M2 is a 3 cycle method, amirite?

on-topic: I actually just tried a few edges-only BLD solves using EPLLs - it's a lot of fun


----------



## yoruichi (Nov 5, 2009)

nope uarntrite
M2 is a 2 cycle method


----------



## Escher (Nov 5, 2009)

yoruichi said:


> nope uarntrite
> M2 is a 2 cycle method



but RUR'U' M2 URU'R' M2 is a 3 cycle :confused:


----------



## yoruichi (Nov 5, 2009)

yea but u dont do M2 at the end


----------



## Lucas (Nov 5, 2009)

yoruichi said:


> nope uarntrite
> M2 is a 2 cycle method



M2 is "hidden commutators" and some other 3-cycle algoritms. Commutator is a 3-cycle.

I say that it is a hidden commutator because it has the form: (s) M2 (s)' (t) M2 (t)'.... the same as (s) M2 (s)' (t) M2 (t)' (s) (s)'...
And this the same as (s) (M2 ((s)' (t)) M2 ((t)' (s))) (s)'
The same as (s) (M2 ((s)' (t)) M2 ((s)' (t))') (s)'
The same as M2 ((s)' (t)) M2 ((s)' (t))', a commutator...


----------



## yoruichi (Nov 5, 2009)

even if its a 3 cycle its still a 2 cycle method
and by that i mean u only place one edge at a time


----------



## dbeyer (Nov 6, 2009)

Quote:
If you do D2 F2 U' (Clockwise U Permutation) U F2 D2 then the pieces will be cycled but the orientation will stay the same. That is cycling pieces. But if you do b' L B U2 (Counter-clockwise U permutation) U2 B' L' b the orientation has changed (been fixed). Look at Badmephisto's video on commutators. Skip to around 5 minutes in and he is talking about the cycle of pieces/stickers. 

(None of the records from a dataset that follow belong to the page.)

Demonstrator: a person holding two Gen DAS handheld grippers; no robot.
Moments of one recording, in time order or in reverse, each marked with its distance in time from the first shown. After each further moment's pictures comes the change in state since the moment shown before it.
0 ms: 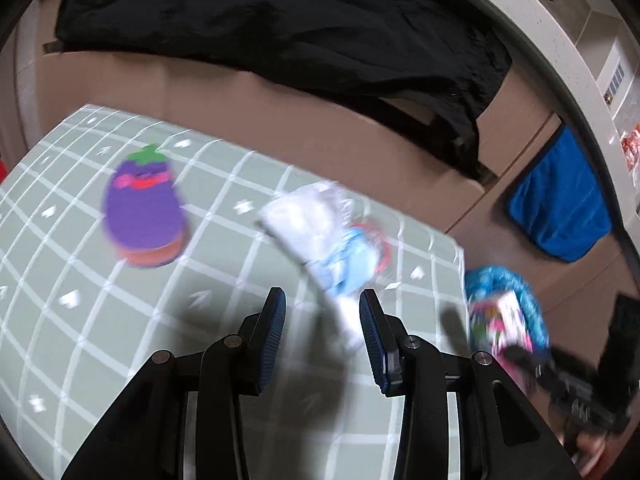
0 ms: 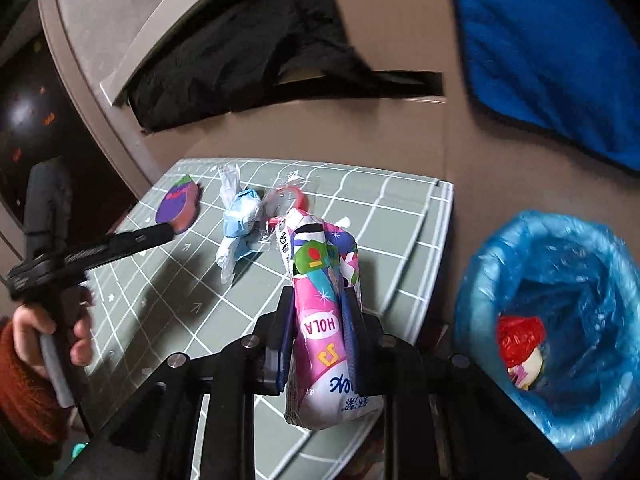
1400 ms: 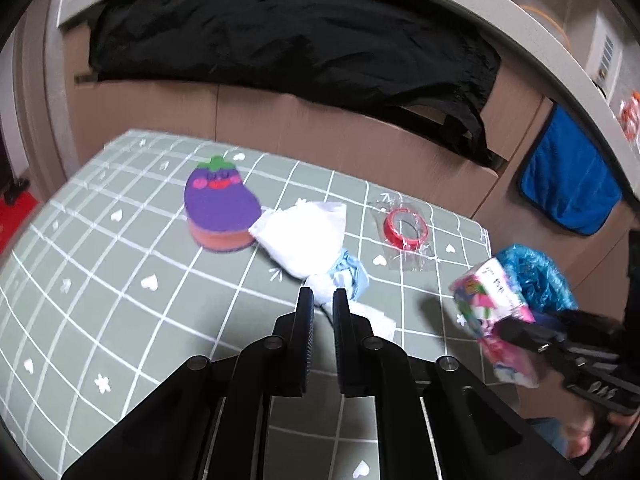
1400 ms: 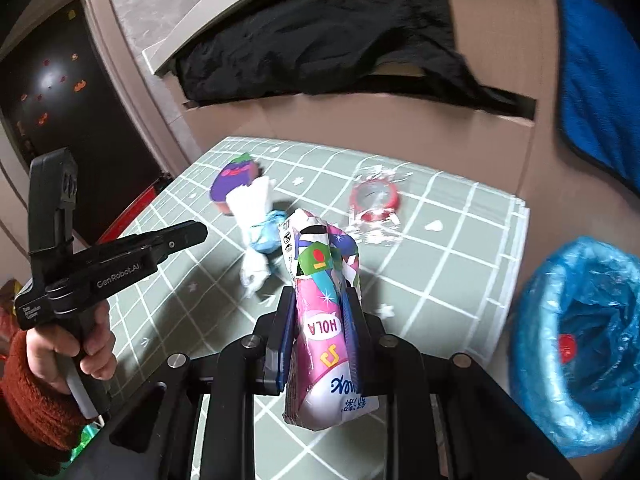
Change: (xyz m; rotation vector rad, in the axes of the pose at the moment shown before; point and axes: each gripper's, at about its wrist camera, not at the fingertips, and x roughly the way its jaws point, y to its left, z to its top) left arm -0.061 0.036 -0.033 0.060 -0.060 0.098; right arm 0.020 0.079 -0.002 -0.130 0.045 0.060
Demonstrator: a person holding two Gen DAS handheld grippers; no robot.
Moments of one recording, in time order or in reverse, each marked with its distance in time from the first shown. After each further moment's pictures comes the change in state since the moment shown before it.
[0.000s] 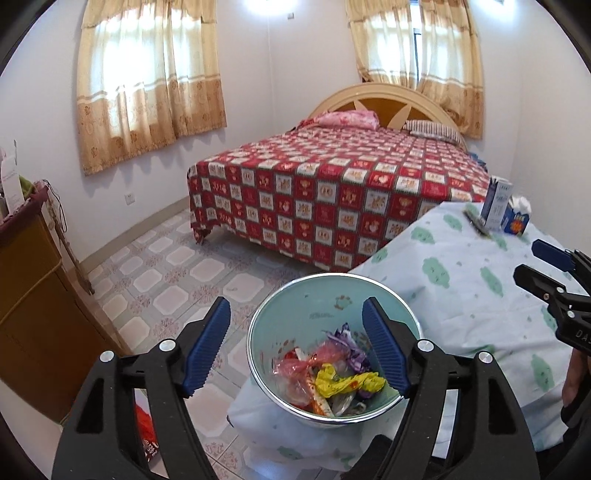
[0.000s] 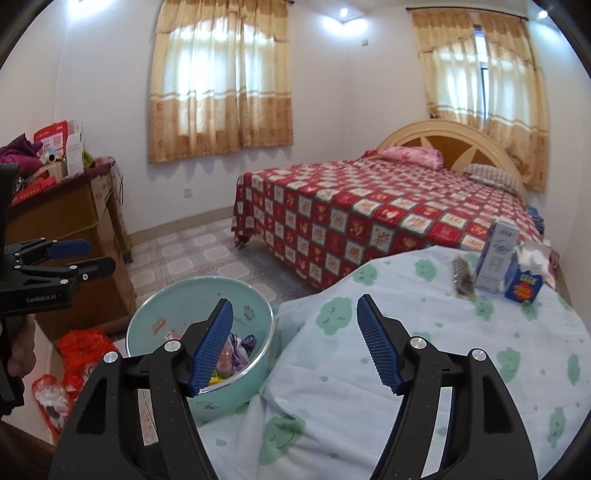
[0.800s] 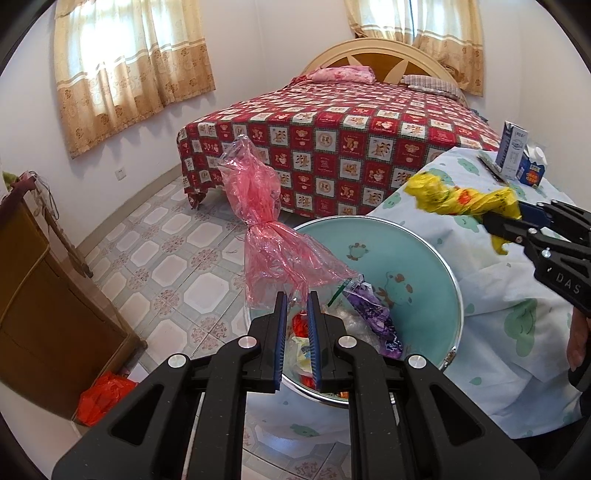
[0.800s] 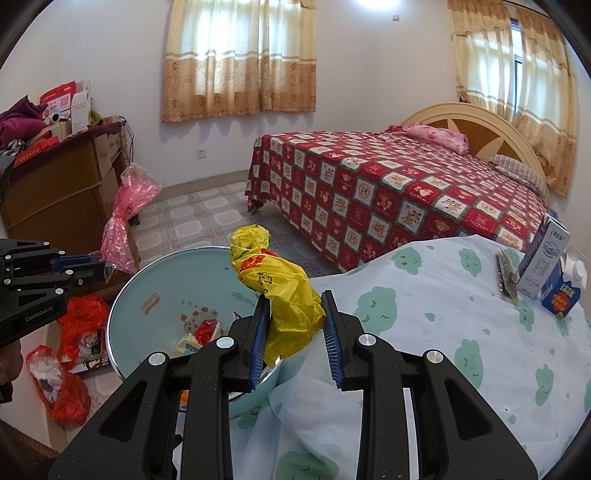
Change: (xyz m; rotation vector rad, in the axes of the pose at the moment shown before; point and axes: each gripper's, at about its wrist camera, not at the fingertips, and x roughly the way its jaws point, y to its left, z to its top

lolz0rs that doesnt cycle LU UB and BD it cycles UL -> UB -> DB
End Quote:
Comment:
Wow ... that is very very in effective.
A) UL -> UB -> DB, the setup you used was not efficient.
a) U' B2 would suffice. U2 B2 ... even d' R2
- so now you want to do a 3-cycle on the U layer.
using a transposition from this alg
R' U R' U' R' U' R' U R U R2 (11 htm)
15 moves ... I can solve this in 8 moves (STM). I can solve it very fast with a 9 move (STM).

Again, UL -> UB -> DB
y' L2 D'M2D L2 D'M2u
Likewise ...
D2M2D' L2 DM2D' L2 D'
The pure case is
B2 D'S2D B2 D'S2D

This is just a very very basic example.


----------